Data below:

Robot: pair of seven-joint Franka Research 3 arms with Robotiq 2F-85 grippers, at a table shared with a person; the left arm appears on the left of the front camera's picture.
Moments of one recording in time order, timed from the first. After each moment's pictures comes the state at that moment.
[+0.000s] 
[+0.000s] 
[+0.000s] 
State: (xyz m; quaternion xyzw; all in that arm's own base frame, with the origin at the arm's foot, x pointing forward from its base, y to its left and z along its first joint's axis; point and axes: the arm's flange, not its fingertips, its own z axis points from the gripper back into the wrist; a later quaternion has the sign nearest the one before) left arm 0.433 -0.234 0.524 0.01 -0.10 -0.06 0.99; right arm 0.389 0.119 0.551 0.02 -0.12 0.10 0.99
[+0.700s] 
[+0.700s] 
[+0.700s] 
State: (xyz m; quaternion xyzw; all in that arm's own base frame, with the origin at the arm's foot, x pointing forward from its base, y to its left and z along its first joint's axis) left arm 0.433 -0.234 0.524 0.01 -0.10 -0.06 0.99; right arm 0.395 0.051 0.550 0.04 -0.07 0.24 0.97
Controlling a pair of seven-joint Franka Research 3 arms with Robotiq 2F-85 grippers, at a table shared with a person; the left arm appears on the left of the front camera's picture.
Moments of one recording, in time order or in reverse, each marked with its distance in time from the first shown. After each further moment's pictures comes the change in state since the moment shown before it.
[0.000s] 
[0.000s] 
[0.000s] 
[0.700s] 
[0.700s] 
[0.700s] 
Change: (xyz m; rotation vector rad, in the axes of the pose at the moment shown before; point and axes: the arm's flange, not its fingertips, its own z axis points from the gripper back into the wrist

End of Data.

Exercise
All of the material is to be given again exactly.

Exercise output
Robot: pair of seven-joint Franka Research 3 arms with Robotiq 2F-85 grippers, at a table shared with a person; the left arm appears on the left of the front camera's picture.
Moments of one recording in time order, timed from the first. After each moment's pictures comes the state at that moment.
[+0.000s] 
[+0.000s] 
[+0.000s] 
State: (xyz m; quaternion xyzw; all in that arm's own base frame, with the origin at the arm's foot, x pointing forward from its base, y to its left and z along its first joint's axis; point and axes: the arm's flange, not its fingertips, its own z axis points from the gripper back into the wrist; a later quaternion has the sign nearest the one before) left arm 0.433 -0.234 0.524 0.01 -0.10 -0.06 0.99; right arm 0.389 0.119 0.551 0.02 -0.12 0.10 0.99
[+0.700s] 
[+0.700s] 
[+0.700s] 
State: (xyz m; quaternion xyzw; all in that arm's own base frame, with the origin at the arm's foot, x pointing forward from its base, y to its left and z along its first joint's axis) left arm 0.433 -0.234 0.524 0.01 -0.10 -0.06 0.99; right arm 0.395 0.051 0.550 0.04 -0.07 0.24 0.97
Controlling a pair of seven-joint Franka Research 3 arms with Robotiq 2F-85 grippers, at a table shared with a person; the left arm appears on the left of the front camera's picture.
Moments of one recording, in time order or in reverse, each marked with its distance in time from the first shown. After each further moment's pictures comes the change in state since the moment shown before it.
[0.000s] 
[0.000s] 
[0.000s] 
[0.700s] 
[0.700s] 
[0.700s] 
Change: (xyz m; rotation vector rad, in the axes of the pose at the moment shown before; point and axes: the arm's flange, not its fingertips, its own z axis points from the gripper back into the wrist

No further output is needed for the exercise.